After that there was no gainsaying him. He was supreme. Even Mrs. Smith admitted it.
"Yes," she said, smiling and shaking a playful finger at him, "you're ahead just now; but remember, you're older than we are. You just give us time!"
CHAPTER XXXVI
PASSING PICTURES
As our train crossed the Great Salt Lake the farther shores were glistening in a golden haze, half real, half mirage, like the shores of Pæstum as you see them from the monastery at Amalfi on a sunny day. Beyond the lake a portion of the desert was glazed with a curious thin film of water—evidently overflow—in which the forms of stony hills at the margin of the waste were reflected so clearly that the eye could not determine the exact point of meeting between cliff and plain. Farther out in the desert there was no water, and as we left the hills behind, the world became a great white arid reach, flat as only moist sand can be flat, and tragic in its desolation. For a time nothing, literally, was visible but sky and desert, save for a line of telegraph poles, rising forlornly beside the right-of-way.
I found the desert impressive, but my companion, whose luncheon had not agreed with him, declared that it was not up to specifications.
"Any one who is familiar with Frederick Remington's drawings," he said, "knows that there must be skeletons and buffalo skulls stuck around on deserts."
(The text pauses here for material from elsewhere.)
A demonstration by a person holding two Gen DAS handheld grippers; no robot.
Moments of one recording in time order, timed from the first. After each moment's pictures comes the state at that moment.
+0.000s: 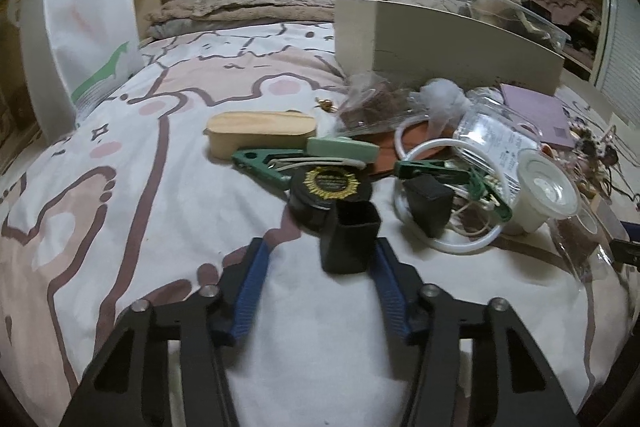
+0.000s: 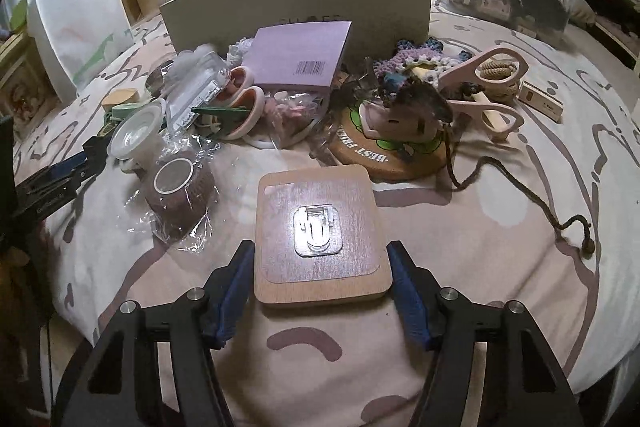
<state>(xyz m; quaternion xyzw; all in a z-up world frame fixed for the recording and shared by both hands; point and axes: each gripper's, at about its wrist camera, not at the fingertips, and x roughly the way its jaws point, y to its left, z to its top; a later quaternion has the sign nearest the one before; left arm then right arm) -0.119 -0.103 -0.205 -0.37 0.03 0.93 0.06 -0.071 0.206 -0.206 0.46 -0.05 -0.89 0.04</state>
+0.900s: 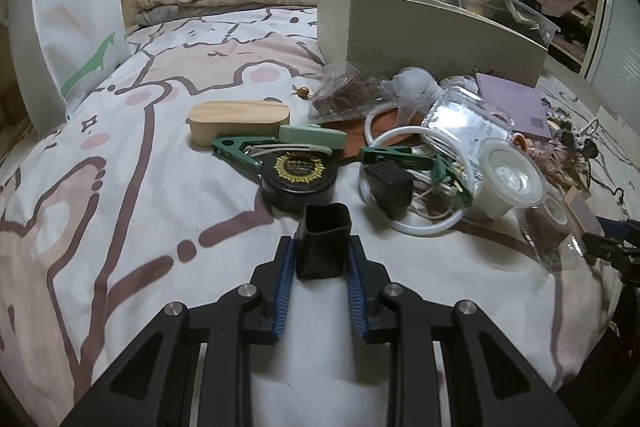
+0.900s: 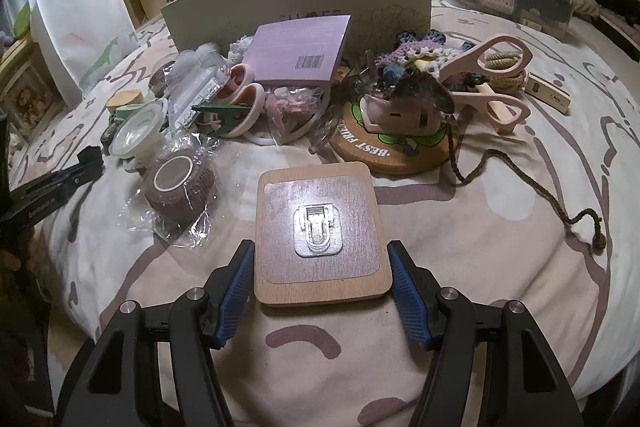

I was about to explain that the Western Pacific was a new railroad and that probably they had not yet found time to do their landscape gardening along the line, when, far ahead, I caught sight of a dark dot on the sand. I kept my eye on it. As our train overtook it, it began to assume form, and at last I saw that it was actually a prairie schooner. Presently we passed it. It was moving slowly along, a few hundred yards from the track. The horses were walking; their heads were down and they looked tired. The man who was driving was the only human being visible; he was hunched over, and when the train went by, he never so much as turned his head.
The picture was perfect. Even my companion admitted that, and ceased to demand skulls and skeletons. And when, two or three hours later, after having crossed the desert and worked our way into the hills, we saw a full-fledged cowboy on a pinto pony, we felt that the Western Pacific railroad was complete in its theatrical accessories.